### What you will do
Both the line below containing "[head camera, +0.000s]" and the line containing "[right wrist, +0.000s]", along with every line between them, should be repeated exactly; no other line belongs in the answer.

Records from a data source:
_ _ _ _ _
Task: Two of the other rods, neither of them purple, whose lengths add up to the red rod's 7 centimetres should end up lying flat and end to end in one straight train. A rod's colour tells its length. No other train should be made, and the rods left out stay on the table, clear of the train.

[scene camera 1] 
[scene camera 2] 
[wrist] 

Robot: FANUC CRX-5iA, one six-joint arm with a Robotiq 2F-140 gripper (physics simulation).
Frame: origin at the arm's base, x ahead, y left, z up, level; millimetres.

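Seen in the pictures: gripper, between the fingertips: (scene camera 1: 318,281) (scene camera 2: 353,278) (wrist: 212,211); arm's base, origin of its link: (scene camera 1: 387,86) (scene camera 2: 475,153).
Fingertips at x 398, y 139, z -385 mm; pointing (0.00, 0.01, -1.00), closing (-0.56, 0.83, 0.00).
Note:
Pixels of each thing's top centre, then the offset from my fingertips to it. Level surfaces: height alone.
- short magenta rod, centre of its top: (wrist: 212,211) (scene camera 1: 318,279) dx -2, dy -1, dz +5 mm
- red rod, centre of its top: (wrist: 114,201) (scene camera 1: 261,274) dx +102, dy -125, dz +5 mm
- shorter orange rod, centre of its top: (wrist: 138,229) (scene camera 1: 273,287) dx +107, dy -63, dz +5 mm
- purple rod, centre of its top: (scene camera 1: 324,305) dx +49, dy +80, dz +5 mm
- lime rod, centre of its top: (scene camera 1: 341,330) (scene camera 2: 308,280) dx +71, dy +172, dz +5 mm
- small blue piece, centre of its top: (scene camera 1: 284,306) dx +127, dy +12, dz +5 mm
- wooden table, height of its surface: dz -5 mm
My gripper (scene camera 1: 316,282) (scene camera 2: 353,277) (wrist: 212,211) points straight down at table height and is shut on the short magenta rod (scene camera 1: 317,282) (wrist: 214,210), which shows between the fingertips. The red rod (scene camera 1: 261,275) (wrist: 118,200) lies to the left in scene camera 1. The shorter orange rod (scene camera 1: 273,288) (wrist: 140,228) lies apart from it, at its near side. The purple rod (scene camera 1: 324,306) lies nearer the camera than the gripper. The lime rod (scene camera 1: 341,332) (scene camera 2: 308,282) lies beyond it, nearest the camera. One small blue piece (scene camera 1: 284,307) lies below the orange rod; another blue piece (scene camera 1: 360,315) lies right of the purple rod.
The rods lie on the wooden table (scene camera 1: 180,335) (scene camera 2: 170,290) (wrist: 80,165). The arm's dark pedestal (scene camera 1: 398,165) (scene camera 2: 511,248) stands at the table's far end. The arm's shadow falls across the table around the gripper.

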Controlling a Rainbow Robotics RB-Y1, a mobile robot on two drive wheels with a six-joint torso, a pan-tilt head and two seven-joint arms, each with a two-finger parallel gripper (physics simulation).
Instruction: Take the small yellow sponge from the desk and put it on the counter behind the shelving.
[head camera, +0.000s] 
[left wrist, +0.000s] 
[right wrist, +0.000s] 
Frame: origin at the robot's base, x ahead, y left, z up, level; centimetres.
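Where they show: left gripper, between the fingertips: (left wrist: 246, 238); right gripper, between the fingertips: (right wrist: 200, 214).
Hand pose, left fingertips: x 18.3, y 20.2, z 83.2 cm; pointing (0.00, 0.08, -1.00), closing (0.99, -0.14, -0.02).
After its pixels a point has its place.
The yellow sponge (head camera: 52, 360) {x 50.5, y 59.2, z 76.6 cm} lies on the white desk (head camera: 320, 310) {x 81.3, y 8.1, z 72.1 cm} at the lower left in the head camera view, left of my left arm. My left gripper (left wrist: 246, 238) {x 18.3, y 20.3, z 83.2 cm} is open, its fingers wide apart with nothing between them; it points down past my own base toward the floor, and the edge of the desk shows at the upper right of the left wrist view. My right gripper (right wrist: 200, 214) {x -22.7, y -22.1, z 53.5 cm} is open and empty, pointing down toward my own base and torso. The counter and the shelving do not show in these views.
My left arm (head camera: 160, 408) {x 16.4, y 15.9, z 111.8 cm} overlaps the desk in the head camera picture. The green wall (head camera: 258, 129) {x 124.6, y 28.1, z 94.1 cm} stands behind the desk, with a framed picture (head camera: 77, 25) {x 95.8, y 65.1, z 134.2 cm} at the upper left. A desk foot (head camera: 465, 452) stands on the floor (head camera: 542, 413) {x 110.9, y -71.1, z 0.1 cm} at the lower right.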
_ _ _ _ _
### Response area
[head camera, +0.000s] 
[left wrist, +0.000s] 
[right wrist, +0.000s] 

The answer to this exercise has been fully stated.